Submitted by No_Possibility_7588 t3_10gu68z in deeplearning
I predicted that a certain change in the architecture of my agents would boost their coordination (in the context of multi-agent reinforcement learning). However, I tested this in the Meetup environment and it is not working, in the sense that it performs slightly worse than the baseline. This is how the environment works: three agents must collectively choose one of K landmarks and congregate near it. At each time step, each agent receives reward equal to the change in distance between itself and the landmark closest to all three agents. The goal landmark changes depending on the current position of all agents. When all K agents are adjacent to the same landmark, the agents receive a bonus of 1 and the episode ends.
Scientifically speaking, how can I be rigorous about testing this hypothesis again? A few ideas:
1 Repeat the experiment multiple times with different random seeds to ensure that the results are robust and not influenced by random variations.
2 Vary the parameters of the agent
- Vary the number of modules used in the policy and test the effect on coordination.

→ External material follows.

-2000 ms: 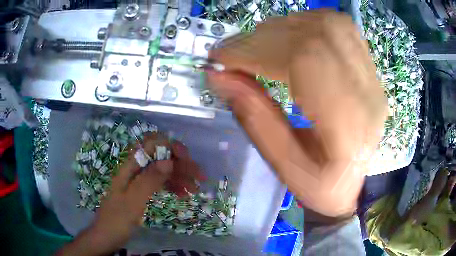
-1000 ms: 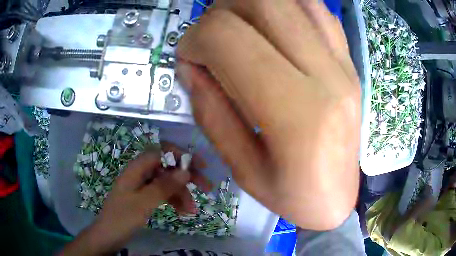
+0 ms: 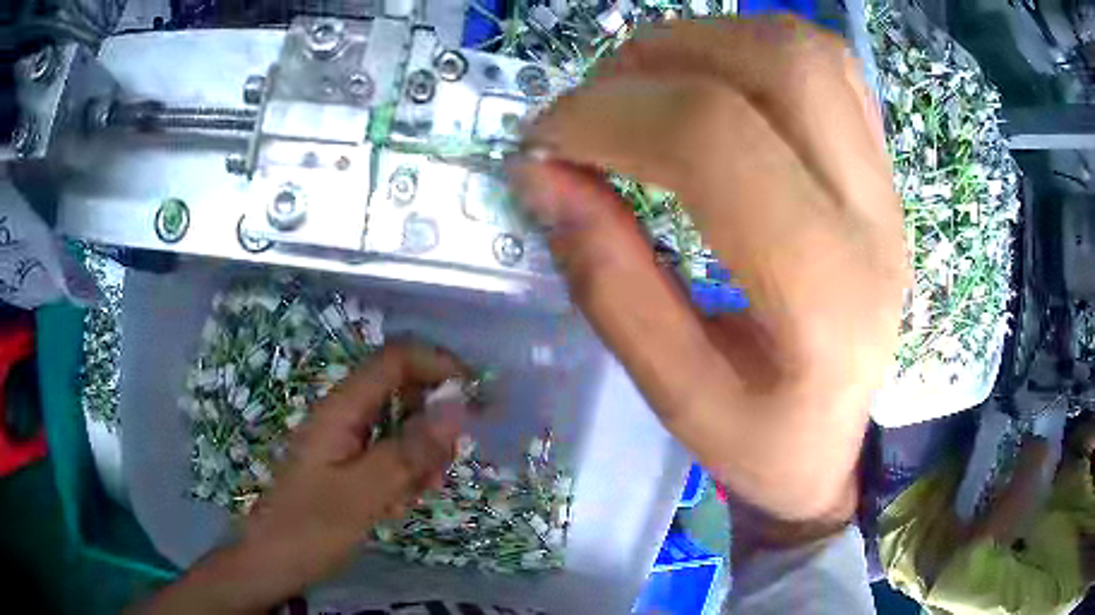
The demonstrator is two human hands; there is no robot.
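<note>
My right hand [image 3: 745,228] is at the right end of the machine's clamp blocks [image 3: 315,168]. Its thumb and forefinger pinch a small lead [image 3: 462,153] with a pale end, lying along the narrow work slot beside a green spot. My left hand [image 3: 348,451] is over the translucent parts tub [image 3: 612,421] below the machine. Its fingertips hold a small white connector housing [image 3: 447,392]; whether more parts are in the fingers is hard to tell. Many loose green and white leads [image 3: 258,372] lie in the tub.
The pale machine base plate [image 3: 120,204] runs above the tub. A dark spring rod [image 3: 192,119] is left of the blocks. A long white side tub [image 3: 949,406] full of leads is at right. A blue bin is behind. A person in yellow [image 3: 973,547] is at lower right.
My right hand moved left over the blocks, then back right, with a lead at its fingertips now. My left hand stays over the tub; its fingers have shifted, and fewer white housings show in them.
</note>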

- Increase the number of agents
3 Vary the parameters of the environment
- Changing the number of landmarks
- Adding distractors
4 Test another environment
What do you think?
-
suflaj t1_j54vkhl wrote
Well you would at minimum need to explain why it didn't meet your expectations. You need to elaborate on what grounds you hypothesized what you hypothesized, and why that was a wrong basis or elaborate on what happened that you didn't predict would.

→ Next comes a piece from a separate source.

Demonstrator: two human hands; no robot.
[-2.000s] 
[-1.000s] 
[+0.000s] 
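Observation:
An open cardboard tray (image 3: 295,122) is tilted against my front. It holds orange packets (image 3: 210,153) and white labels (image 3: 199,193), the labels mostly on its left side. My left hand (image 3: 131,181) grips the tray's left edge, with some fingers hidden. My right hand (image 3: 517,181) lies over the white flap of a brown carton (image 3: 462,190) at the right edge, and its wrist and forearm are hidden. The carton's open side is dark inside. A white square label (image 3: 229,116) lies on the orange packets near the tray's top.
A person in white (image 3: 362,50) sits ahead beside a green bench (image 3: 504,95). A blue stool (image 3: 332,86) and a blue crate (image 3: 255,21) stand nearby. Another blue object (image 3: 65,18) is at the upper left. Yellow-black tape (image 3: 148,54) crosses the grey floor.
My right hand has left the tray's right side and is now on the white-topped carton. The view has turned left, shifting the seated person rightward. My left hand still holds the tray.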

I also, ex., assumed that vision transformers would get better performance on the task I had. But when they didn't (they were sometimes outperformed by YOLO v1), I investigated why, and laid out the proof why it was not human error (aside from my judgement), as well as suggestions on how to proceed next. To do that I rerun the experiment many times, changed hyperparameters, swapped out detectors, all to narrow down that it wasn't actually the inadequate settings, but the arch and specific model themselves.